In the given graph, it is known that more than $$ \frac{2}{5}n = \left \lfloor \frac{2}{5}\times (5k+2)\right \rfloor = 2k $$ vertices in set $Y$ are connected to any $2$ vertices in set $X$.
How can we show that there are $2$ vertices in $X$ with
$$ \left\lfloor \frac{2}{5}n \right\rfloor +2 = 2k+2 $$ common neighbours in $Y$ and any $2$ of the remaining $4$ vertices in $X$ have exactly $$ \left \lfloor \frac{2}{5}n\right\rfloor + 1 = 2k+1 $$
common neighbours in $Y$?
This is a lovely question which appears complicated but has a very simple answer.
Set Y has $5k+2$ vertices.

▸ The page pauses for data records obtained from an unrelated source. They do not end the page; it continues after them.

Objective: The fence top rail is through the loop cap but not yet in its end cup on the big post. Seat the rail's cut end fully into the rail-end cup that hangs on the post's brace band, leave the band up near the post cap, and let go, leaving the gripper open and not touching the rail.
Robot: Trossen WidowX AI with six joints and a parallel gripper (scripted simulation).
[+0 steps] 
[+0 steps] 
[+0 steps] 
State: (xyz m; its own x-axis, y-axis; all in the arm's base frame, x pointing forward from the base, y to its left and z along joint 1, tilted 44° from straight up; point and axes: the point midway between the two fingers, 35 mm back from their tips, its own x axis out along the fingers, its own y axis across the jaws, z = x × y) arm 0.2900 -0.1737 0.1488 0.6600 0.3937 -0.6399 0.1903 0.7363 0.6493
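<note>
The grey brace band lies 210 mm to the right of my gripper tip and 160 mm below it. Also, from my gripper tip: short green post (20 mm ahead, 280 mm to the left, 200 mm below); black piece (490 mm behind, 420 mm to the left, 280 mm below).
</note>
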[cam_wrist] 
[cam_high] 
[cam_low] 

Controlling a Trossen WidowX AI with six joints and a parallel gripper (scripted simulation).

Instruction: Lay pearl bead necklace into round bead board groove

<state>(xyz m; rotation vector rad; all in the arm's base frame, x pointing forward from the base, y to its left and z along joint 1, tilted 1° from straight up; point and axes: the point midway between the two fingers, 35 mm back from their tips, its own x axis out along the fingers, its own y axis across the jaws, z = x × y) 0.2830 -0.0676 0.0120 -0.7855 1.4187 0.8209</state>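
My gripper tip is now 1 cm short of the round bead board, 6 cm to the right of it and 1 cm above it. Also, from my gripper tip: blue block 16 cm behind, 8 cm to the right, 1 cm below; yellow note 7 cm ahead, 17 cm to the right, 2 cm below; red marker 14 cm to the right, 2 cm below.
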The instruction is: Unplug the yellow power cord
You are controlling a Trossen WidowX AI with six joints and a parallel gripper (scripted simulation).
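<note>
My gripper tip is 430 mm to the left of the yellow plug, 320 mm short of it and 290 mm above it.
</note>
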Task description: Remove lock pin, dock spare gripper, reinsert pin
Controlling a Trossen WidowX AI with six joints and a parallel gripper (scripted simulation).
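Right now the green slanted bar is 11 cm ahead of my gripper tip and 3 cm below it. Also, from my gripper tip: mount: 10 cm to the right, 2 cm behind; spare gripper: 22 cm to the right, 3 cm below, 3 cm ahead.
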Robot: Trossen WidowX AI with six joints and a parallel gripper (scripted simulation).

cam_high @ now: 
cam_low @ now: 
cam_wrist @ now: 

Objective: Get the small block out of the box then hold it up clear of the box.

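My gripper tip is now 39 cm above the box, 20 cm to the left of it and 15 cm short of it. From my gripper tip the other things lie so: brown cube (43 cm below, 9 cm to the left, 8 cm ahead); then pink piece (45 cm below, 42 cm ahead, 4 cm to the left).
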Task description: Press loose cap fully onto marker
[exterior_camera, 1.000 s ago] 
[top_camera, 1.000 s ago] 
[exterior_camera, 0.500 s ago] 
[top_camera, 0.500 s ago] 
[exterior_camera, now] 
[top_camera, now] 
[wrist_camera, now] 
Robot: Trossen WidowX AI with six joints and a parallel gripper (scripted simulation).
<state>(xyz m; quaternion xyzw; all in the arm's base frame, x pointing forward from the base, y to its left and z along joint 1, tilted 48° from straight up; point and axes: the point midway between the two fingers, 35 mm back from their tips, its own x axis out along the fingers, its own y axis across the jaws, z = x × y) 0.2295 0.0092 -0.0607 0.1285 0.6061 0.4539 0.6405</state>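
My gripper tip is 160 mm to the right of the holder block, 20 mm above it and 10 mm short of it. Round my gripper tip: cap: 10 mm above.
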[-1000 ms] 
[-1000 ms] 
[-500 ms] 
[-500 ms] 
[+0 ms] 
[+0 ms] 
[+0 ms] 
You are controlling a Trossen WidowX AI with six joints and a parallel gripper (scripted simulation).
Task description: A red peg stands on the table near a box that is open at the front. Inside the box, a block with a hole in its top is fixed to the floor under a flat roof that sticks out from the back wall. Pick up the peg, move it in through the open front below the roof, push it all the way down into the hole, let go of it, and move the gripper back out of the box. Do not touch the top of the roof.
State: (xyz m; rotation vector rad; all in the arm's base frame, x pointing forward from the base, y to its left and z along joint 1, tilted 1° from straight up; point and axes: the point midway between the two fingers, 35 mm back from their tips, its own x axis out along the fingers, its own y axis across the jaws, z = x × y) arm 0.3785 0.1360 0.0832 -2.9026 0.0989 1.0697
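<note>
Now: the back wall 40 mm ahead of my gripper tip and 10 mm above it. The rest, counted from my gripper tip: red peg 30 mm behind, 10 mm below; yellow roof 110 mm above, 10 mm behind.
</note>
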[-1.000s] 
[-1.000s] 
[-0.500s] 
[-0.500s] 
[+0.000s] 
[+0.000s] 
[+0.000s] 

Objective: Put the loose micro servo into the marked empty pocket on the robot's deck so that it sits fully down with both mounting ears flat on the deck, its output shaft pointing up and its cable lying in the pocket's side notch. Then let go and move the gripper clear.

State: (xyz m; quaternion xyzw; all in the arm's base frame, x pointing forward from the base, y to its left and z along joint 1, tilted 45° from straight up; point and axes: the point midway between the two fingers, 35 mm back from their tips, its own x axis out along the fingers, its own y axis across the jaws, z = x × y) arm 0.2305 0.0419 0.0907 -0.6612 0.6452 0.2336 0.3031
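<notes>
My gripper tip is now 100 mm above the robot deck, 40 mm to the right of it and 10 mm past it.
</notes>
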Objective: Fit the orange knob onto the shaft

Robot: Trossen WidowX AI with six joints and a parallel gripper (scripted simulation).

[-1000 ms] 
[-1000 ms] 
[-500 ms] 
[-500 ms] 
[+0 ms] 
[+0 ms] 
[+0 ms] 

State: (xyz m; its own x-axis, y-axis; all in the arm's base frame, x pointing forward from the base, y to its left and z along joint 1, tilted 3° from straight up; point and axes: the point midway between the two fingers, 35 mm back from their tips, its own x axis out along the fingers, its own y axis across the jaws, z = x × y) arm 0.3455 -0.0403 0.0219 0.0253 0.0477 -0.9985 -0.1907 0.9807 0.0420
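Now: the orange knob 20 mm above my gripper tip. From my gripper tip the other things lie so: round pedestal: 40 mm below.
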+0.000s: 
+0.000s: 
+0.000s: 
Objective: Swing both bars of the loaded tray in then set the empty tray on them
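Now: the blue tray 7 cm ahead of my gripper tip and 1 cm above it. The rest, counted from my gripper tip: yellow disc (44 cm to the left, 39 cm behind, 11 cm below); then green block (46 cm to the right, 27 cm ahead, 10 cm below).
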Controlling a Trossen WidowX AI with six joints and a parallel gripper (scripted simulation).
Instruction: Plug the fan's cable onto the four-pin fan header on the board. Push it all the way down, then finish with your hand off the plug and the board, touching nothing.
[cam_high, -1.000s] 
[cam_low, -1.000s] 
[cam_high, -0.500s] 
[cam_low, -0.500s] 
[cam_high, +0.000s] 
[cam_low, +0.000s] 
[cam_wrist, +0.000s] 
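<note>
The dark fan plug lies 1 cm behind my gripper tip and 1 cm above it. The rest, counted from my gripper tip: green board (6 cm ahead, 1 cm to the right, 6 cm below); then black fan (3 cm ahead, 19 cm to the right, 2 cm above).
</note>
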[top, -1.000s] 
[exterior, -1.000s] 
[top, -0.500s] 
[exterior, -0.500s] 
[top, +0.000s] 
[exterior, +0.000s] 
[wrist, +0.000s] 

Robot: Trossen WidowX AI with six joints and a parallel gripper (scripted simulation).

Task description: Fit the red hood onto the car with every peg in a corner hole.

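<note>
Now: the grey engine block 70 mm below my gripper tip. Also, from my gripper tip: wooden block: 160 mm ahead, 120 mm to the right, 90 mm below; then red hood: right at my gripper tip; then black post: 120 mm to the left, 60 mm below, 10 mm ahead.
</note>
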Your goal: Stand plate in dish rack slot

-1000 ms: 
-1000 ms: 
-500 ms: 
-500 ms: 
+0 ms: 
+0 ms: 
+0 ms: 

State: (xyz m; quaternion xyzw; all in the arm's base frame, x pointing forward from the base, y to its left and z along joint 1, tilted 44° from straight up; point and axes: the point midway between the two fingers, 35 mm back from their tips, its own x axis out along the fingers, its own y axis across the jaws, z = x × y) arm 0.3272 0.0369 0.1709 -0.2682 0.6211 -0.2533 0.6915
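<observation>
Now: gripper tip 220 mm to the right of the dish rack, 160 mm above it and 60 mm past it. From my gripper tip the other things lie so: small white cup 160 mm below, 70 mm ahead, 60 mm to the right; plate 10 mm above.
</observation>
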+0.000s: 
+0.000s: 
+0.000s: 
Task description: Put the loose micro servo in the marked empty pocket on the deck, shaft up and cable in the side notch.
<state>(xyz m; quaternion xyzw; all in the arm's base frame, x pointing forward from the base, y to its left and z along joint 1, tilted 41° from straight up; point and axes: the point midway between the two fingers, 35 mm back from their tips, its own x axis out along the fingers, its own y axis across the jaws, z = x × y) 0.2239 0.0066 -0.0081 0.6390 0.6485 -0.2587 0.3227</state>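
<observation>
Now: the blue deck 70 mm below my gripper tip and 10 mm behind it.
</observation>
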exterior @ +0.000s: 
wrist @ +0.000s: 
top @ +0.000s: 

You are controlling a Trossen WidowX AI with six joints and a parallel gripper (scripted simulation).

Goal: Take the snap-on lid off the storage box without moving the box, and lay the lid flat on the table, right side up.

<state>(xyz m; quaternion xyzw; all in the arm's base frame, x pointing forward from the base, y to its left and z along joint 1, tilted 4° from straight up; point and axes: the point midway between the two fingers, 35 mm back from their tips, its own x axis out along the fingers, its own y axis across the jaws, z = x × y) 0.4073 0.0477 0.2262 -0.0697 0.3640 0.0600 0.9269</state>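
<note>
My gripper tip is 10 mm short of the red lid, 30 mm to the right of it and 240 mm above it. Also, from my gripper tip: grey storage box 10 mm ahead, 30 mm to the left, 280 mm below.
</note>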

One has degree $\begin{pmatrix}5\\2\\\end{pmatrix}=10$ and all the others have degree $\begin{pmatrix}4\\2\\\end{pmatrix}=6$. The number of edges in our new graph is therefore $$10+6(5k+1)=30k+16.$$
Set X' has $\begin{pmatrix}6\\2\\\end{pmatrix}=15$ vertices and each one has degree at least $2k+1$. (Since every pair of vertices of X has at least $2k+1$ neighbours in common.)
To add up to $30k+16$ edges only one of the vertices of X' can have degree more than $2k+1$ and that vertex must have degree precisely $2k+2.$
The result is proved.
N.B. The number of edges on your diagram should be $4n+1$.